CUSK: In the end, what I’m doing is for me. It’s the end of omniscience, the end of saying that omniscience is a possibility. There can be no objectivity, there can be only be, even at its extreme, other people existing through one’s own perception. You notice certain things they say and not others, and those things are in fact reflections of yourself. So that is kind of me arriving at the end of the conventional novel. When you say these people speak the same, that’s been said a couple of times, and I completely understand why. It would be tiresome if every time a character presented themselves they enacted themselves in full form. Then you’re back in a Dickens novel, using a character, and having to serve them and having to be interested in them.
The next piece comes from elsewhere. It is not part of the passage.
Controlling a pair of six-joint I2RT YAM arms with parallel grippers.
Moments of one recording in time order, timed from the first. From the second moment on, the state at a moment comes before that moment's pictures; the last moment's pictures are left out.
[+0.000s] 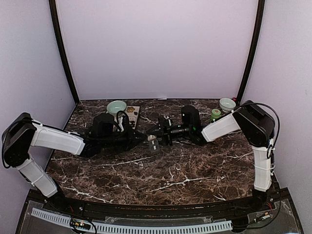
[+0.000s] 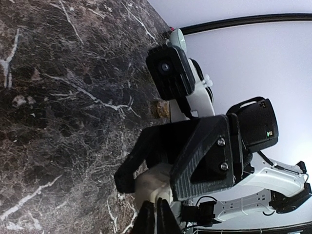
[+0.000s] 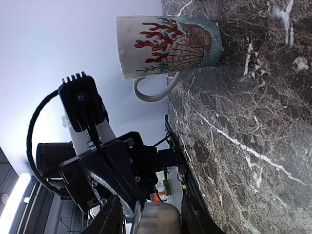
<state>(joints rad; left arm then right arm) -0.74 1.56 0.70 0.50 0.31 -1.20 0.73 2.08 1.14 0.72 -0.93 1.45</state>
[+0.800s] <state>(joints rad) -0.74 1.52 0.69 0.42 0.24 -1.17 0.74 2.08 1.12 0.72 -0.94 1.42</state>
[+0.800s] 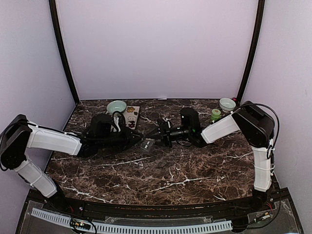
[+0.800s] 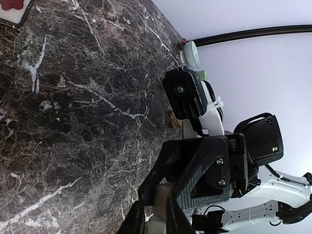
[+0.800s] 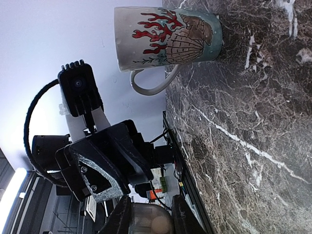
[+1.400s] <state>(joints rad) -0.74 1.41 0.52 0.45 0.29 -1.13 0.74 2.19 1.10 0.88 -0.97 1.40</state>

The fact is when you read a novel it has a uniformity of tone: the prose. All I’m doing is taking the prose and putting it in the characters.

TIMONEN: There is a character in Outline called Elena who tries to conduct her relationships with men through a kind of forceful frankness, a way to protect herself from deceit through a kind of preemptive strike. And I found this character hilarious and really identified with her. She also struck me as being very dominating, and in some ways I felt she was engaged in this effort to control the narrative, which resonated with whatever dysfunctional thing it is that often motivates my own writing. Do these qualities of Elena have some specific significance for you?
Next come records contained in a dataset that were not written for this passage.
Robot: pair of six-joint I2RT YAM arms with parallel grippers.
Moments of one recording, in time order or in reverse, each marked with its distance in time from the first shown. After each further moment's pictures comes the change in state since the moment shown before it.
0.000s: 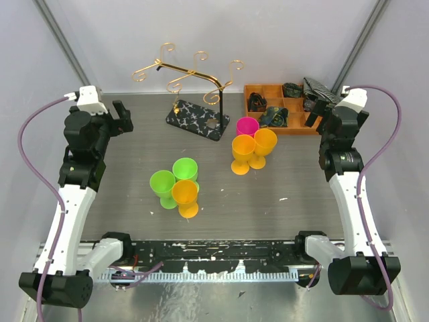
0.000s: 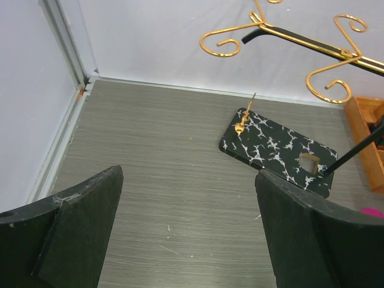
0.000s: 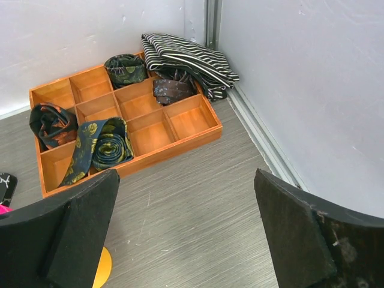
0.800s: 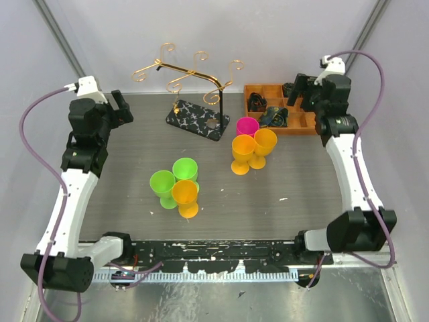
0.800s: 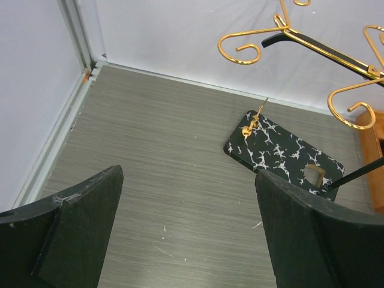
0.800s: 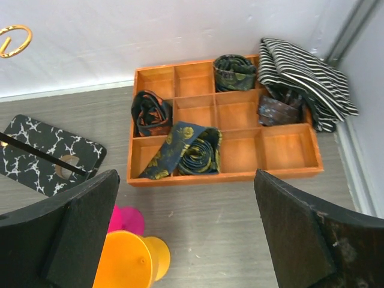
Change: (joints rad) left arm 0.000 0.101 0.097 -0.053 -0.090 -0.072; right arm 0.023 0.273 0.294 -0.060 -0.366 -0.006
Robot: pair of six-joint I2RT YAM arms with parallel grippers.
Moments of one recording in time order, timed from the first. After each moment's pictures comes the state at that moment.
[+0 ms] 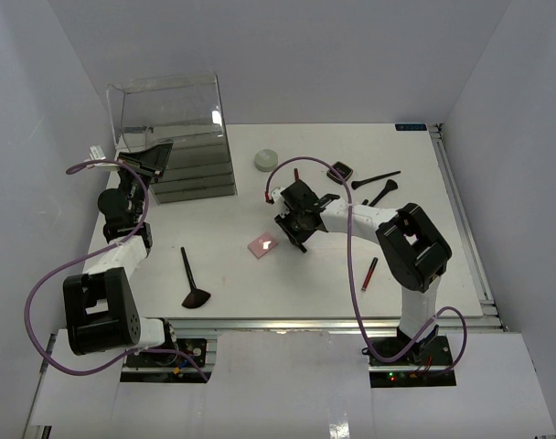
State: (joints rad) left arm 0.18 1.35 0.64 1.15 0.43 -1.31; right arm 0.76 1.91 1.25 -0.39 -0.05 -0.10
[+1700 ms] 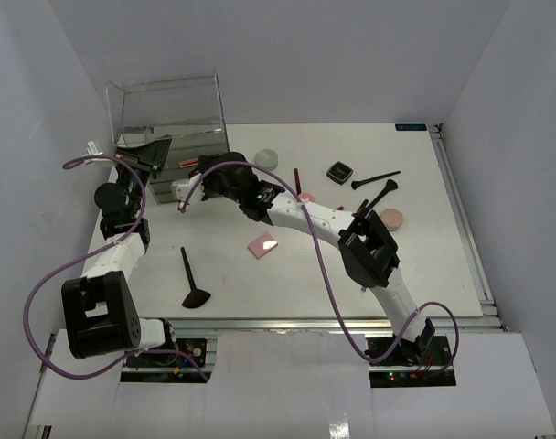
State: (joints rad) left arm 0.19 1.33 0.70 1.06 0.43 -1.32; right arm 0.98 2.22 1.92 0.17 0.00 -1.32
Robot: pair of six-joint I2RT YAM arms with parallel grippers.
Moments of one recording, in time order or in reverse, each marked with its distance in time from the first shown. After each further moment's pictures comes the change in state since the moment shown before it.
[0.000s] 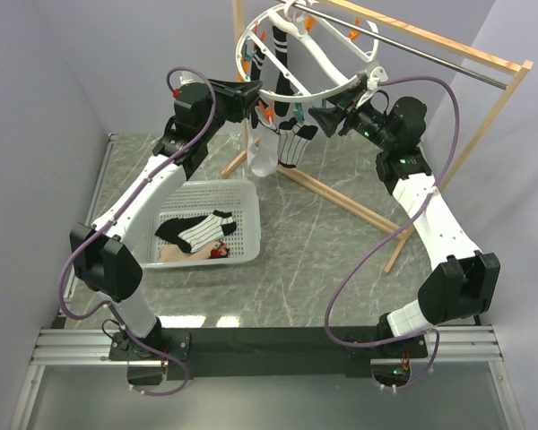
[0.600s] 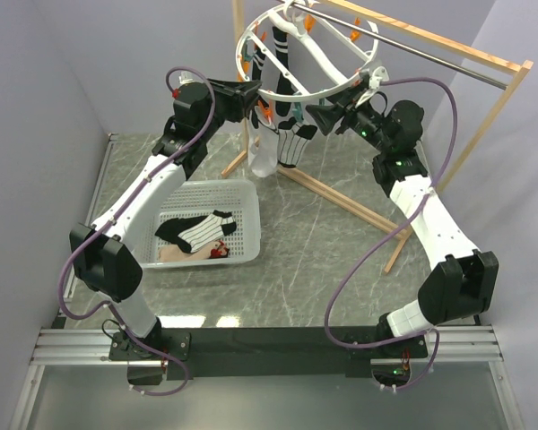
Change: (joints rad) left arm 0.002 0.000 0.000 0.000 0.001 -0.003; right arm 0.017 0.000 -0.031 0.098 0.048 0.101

CUSK: Well, that particular chapter, which is a very female chapter, is about precisely that: the attempt to control narrative, which the narrator is believing or hoping she’s moved beyond. There’s a definite feeling of that time in life, or phase of life, having gone by. Then the other character in that chapter is the poet, who is completely the opposite and just lets things happen to her. I very much wanted those ideas to be part of the conversation of the book.

TIMONEN: There’s something quite striking about the absence of consciousness, or feeling any need to reciprocate in your characters. The monologues seem slightly aggressive, and I wondered if you were specifically trying to write these characters with transgression or aggression in mind?
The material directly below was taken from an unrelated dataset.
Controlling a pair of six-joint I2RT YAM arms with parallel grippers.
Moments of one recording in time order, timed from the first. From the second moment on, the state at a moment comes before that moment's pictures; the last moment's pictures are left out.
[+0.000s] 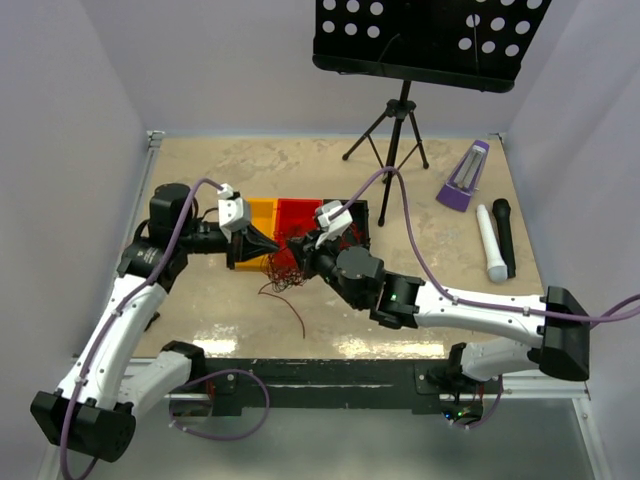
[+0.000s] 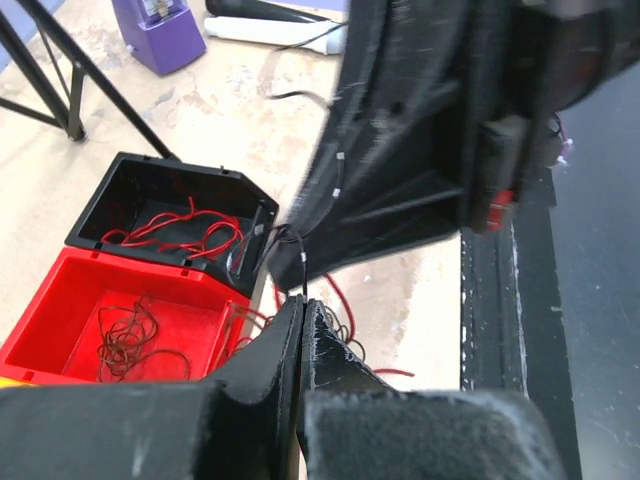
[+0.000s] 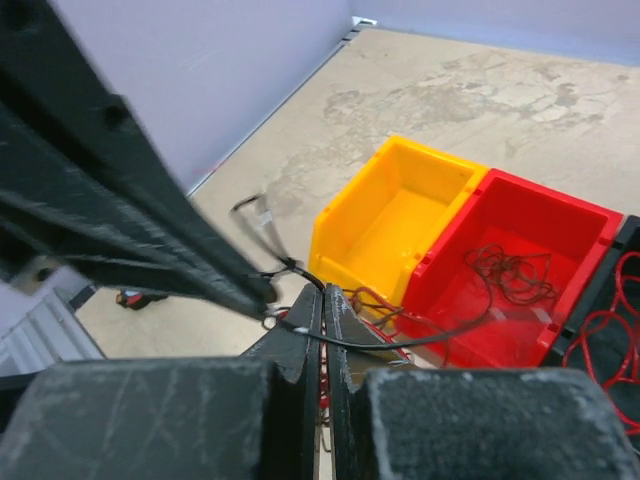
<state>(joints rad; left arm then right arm) -0.24 0.95 0.95 -0.46 1.10 0.37 1.23 1.30 0.94 0.28 0.52 0.34</state>
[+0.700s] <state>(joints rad) -0.24 0.78 1.07 -0.82 1.07 0.59 1.09 1.22 0.92 0.23 0.58 0.35</state>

CUSK: I suppose sometimes, and in Kudos, toward the end, it becomes almost humorous. But I don’t think I felt that I was saying something about these people always talking about themselves, that’s not what my interest is. To me, this monologue is writing, and it’s what each person has. Writing a novel is a very specific thing, but this other writing is owned by each person. That’s what they’re doing. You can look at someone writing a novel as being an act of aggression, but it’s no different. It’s basically saying: Here’s my voice.

TIMONEN: Which relates back to psychoanalysis.

CUSK: Yes, it is indeed what psychoanalysis recognizes: each person’s sacred possession of a story. The story of them, their account, their voice.